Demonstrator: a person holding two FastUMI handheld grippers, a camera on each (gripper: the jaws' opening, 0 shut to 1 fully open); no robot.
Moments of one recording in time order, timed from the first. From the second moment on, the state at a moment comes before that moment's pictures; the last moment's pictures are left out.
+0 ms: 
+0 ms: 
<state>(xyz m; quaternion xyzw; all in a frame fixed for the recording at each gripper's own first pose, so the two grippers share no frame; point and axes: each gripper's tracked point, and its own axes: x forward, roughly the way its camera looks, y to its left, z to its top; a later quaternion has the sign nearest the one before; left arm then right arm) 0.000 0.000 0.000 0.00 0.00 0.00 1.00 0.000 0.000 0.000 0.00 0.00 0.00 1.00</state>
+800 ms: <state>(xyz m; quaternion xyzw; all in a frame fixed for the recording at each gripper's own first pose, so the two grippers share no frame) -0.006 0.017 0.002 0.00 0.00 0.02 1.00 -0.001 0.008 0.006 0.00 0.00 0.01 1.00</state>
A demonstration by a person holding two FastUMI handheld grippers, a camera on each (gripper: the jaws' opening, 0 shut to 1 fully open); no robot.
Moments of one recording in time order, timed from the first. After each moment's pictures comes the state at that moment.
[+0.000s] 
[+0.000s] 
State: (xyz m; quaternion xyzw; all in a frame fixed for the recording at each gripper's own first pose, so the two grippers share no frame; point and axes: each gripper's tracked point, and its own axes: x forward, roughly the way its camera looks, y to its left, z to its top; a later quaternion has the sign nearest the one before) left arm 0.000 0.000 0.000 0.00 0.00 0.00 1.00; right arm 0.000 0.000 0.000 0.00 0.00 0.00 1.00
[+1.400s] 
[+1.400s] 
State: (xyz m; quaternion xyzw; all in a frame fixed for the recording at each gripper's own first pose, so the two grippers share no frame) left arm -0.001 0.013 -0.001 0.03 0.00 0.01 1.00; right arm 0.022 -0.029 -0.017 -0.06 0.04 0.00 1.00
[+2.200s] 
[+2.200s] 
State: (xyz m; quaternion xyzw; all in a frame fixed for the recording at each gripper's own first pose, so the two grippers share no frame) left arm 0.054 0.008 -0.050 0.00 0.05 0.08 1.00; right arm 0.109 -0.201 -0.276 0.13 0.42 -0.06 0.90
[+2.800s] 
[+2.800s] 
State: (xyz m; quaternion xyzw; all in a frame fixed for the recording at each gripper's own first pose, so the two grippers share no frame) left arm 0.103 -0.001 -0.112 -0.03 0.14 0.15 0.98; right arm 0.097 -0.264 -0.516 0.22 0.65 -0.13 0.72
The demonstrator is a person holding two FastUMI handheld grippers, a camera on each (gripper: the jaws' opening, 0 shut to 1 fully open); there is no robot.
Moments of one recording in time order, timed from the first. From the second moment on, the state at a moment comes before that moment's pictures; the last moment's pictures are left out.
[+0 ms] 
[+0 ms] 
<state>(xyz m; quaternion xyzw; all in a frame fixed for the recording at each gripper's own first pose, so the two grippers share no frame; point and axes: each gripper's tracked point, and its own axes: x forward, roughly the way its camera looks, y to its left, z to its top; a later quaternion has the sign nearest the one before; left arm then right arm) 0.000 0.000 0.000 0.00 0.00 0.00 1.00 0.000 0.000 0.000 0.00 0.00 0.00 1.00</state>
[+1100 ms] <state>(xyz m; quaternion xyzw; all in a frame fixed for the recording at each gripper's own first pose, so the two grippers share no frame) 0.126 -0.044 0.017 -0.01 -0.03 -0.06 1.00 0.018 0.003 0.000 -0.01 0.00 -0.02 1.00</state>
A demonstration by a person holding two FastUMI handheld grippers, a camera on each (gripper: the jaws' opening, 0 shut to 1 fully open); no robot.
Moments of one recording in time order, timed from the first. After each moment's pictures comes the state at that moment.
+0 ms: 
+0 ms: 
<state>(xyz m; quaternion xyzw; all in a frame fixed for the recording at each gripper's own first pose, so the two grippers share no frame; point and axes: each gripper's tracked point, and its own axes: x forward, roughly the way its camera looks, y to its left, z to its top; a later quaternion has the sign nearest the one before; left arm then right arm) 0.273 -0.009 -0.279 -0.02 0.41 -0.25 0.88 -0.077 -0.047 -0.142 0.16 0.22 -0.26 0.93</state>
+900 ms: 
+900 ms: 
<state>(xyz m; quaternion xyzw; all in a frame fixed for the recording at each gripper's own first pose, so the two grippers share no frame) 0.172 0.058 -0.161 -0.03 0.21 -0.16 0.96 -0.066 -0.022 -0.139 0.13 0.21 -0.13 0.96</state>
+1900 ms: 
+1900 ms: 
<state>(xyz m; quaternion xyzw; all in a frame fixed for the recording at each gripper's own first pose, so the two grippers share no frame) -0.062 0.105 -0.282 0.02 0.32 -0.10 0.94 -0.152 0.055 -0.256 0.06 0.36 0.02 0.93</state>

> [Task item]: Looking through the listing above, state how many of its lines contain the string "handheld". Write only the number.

> [Solution to this task]: 4